I'm SG-born, in my 30s, studied/worked in US, UK and HK for a total of 17 years, but now back in the Little Red Dot due to a family emergency. 

Lost touch with childhood friends from SG, so looking to make new ones 

I'm looking for company to try the gastronomic delights all over SG. Anyone keen?


----------



## MrBean (Jul 18, 2011)

backinsg said:


> Hi all,
> 
> I'm SG-born, in my 30s, studied/worked in US, UK and HK for a total of 17 years, but now back in the Little Red Dot due to a family emergency.
> 
> ...


Yo mate. Me also just back to SG after running around. The place is getting packed with pple all around. Can u imagine more than 41% of pple on the street are foreigners! and its increasing! Just sitting on the bus and u can hear pple speaking many types of languages. I am staying in the west side of sg now near to the Army HQ. Over here I see alot of Korean pple around.

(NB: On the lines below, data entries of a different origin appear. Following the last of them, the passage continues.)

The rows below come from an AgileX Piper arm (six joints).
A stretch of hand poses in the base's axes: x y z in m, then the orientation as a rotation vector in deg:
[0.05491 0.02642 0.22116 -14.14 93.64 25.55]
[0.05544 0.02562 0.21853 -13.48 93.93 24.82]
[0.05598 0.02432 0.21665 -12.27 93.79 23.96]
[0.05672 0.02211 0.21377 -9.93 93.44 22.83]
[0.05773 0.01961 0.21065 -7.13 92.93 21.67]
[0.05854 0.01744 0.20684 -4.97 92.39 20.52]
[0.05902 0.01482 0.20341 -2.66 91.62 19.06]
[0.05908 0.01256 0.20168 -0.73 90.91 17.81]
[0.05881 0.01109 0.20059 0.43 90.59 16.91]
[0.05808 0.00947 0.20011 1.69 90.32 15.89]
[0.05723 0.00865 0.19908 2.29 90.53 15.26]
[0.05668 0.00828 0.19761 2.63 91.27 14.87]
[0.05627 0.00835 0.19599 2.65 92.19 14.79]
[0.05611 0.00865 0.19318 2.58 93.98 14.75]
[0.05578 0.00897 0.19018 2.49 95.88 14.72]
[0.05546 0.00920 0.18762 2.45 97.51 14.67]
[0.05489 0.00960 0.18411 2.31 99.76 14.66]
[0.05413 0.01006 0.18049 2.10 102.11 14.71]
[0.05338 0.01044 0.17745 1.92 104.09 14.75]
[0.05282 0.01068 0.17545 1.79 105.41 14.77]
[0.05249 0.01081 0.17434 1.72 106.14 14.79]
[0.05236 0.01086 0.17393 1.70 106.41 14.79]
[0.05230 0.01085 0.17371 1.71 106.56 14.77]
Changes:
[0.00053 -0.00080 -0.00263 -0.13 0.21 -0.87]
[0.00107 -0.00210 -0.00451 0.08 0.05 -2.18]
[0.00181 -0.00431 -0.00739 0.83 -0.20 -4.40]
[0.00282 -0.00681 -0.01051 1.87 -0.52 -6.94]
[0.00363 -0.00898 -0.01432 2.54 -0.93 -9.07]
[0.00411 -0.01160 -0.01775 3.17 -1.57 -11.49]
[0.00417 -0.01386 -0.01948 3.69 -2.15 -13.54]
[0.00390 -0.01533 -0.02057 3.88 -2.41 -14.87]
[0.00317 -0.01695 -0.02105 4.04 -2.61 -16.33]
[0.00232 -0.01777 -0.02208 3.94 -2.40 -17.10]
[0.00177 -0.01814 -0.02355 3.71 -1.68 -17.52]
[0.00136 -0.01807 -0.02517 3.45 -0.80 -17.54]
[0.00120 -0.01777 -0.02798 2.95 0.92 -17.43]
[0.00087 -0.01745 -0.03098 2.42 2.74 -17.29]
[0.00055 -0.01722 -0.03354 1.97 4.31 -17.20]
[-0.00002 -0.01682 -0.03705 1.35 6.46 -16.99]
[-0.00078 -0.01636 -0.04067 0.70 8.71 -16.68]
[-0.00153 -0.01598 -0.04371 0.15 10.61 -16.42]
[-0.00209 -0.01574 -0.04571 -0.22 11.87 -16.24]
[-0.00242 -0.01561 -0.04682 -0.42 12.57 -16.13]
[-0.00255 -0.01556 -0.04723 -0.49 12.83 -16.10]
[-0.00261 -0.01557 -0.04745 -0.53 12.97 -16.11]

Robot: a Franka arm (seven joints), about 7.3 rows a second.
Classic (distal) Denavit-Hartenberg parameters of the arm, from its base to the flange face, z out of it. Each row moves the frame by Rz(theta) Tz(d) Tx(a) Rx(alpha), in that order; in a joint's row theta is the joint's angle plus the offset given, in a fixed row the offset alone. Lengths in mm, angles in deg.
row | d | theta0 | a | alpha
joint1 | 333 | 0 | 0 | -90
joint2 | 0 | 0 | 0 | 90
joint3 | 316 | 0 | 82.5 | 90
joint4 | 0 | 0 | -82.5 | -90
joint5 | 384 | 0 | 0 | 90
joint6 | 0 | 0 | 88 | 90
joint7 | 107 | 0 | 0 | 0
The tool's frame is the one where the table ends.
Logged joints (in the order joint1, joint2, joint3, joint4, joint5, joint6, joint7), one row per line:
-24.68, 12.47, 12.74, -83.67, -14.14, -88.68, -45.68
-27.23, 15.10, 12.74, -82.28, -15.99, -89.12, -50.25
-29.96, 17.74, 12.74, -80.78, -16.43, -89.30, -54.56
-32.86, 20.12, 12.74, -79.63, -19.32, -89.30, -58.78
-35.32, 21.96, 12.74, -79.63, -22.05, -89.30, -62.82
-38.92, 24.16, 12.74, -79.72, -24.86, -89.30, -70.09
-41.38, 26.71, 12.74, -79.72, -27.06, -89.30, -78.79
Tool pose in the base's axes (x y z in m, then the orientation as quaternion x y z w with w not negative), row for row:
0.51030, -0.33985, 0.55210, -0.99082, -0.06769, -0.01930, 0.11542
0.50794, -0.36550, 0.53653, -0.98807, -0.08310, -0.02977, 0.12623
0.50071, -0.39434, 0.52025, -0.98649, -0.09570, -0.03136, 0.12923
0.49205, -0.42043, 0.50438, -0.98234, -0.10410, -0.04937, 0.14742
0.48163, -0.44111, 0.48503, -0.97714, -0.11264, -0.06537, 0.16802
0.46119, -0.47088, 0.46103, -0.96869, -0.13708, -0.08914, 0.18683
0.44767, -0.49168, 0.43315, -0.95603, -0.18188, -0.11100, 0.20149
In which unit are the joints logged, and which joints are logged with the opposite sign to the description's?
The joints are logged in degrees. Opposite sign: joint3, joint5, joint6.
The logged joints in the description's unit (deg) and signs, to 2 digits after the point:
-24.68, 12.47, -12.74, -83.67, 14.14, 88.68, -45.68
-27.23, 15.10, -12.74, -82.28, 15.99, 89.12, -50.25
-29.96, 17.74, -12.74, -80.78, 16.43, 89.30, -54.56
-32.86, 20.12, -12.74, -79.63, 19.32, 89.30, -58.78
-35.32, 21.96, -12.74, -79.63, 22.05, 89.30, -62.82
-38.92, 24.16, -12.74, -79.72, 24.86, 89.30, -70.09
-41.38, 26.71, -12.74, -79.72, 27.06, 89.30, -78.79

So much changes to SG now. I missed the days to visit the railway tracks, sun was the last days to visit the station I heard


----------



## backinsg (Jul 14, 2011)

*I like singapore better now*



MrBean said:


> Yo mate. Me also just back to SG after running around. The place is getting packed with pple all around. Can u imagine more than 41% of pple on the street are foreigners! and its increasing! Just sitting on the bus and u can hear pple speaking many types of languages. I am staying in the west side of sg now near to the Army HQ. Over here I see alot of Korean pple around. So much changes to SG now. I missed the days to visit the railway tracks, sun was the last days to visit the station I heard


I know many Singaporeans have been unhappy about the number of foreigners in Singapore, but I for one think that it has become a far more colourful and vibrant international city.
It's great that I hear lots of different accents, see people from different countries trying to make an honest living in my homeland. We should draw strength in that.
Having been a foreigner in a foreign land, and experienced both great kindness and cruel racism, I hope Singapore will be kind to those who were not born here.


----------